## EXERCISE DIRECTIONS
Below is a listing; write it out exactly and drop any images from it.
SOURCE DATA Start Marker
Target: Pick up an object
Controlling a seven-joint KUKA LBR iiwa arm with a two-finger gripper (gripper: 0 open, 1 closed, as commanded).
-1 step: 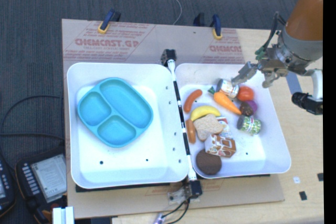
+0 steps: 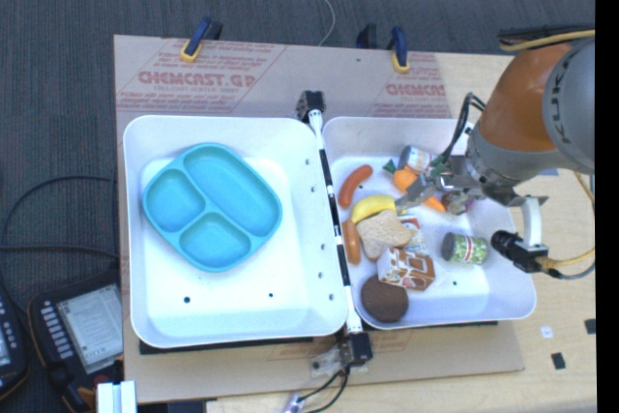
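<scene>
One claw (image 2: 426, 191) is low inside the right bin (image 2: 503, 300), with its tips over the crowd of toy food near the middle of that bin. Whether it is released or clenched I cannot tell, because the metal parts are small and blurred against the things under them. No thing is seen between the tips, so I judge that nothing is grasped yet and the lifting is all left to do.

Just beside the tips lie a banana (image 2: 372, 206) and an orange piece (image 2: 405, 177); one of these looks like the likely target, but which one I cannot say. A little further are a bread slice (image 2: 385, 231), a red sausage (image 2: 355, 180), a small carton (image 2: 408, 268), a green can (image 2: 466, 250) and a brown round cookie (image 2: 385, 299). A silver thing (image 2: 416, 156) lies near the far wall.

The arm (image 2: 542, 116) comes in from the right, bent down over the bin, the orange band above the wrist. The left bin (image 2: 155, 309) holds a blue divided tray (image 2: 212, 205), well apart from the claw. Both bins rest on the surface (image 2: 242, 77)
</scene>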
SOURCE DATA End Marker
## TASK OUTPUT
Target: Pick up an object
Controlling a seven-joint KUKA LBR iiwa arm with a two-finger gripper (gripper: 0 open, 1 closed, as commanded).
-1 step: 
+0 steps: 
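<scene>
One claw (image 2: 426, 191) is low inside the right bin (image 2: 503, 300), with its tips over the crowd of toy food near the middle of that bin. Whether it is released or clenched I cannot tell, because the metal parts are small and blurred against the things under them. No thing is seen between the tips, so I judge that nothing is grasped yet and the lifting is all left to do.

Just beside the tips lie a banana (image 2: 372, 206) and an orange piece (image 2: 405, 177); one of these looks like the likely target, but which one I cannot say. A little further are a bread slice (image 2: 385, 231), a red sausage (image 2: 355, 180), a small carton (image 2: 408, 268), a green can (image 2: 466, 250) and a brown round cookie (image 2: 385, 299). A silver thing (image 2: 416, 156) lies near the far wall.

The arm (image 2: 542, 116) comes in from the right, bent down over the bin, the orange band above the wrist. The left bin (image 2: 155, 309) holds a blue divided tray (image 2: 212, 205), well apart from the claw. Both bins rest on the surface (image 2: 242, 77)
</scene>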

What appears above is the full answer.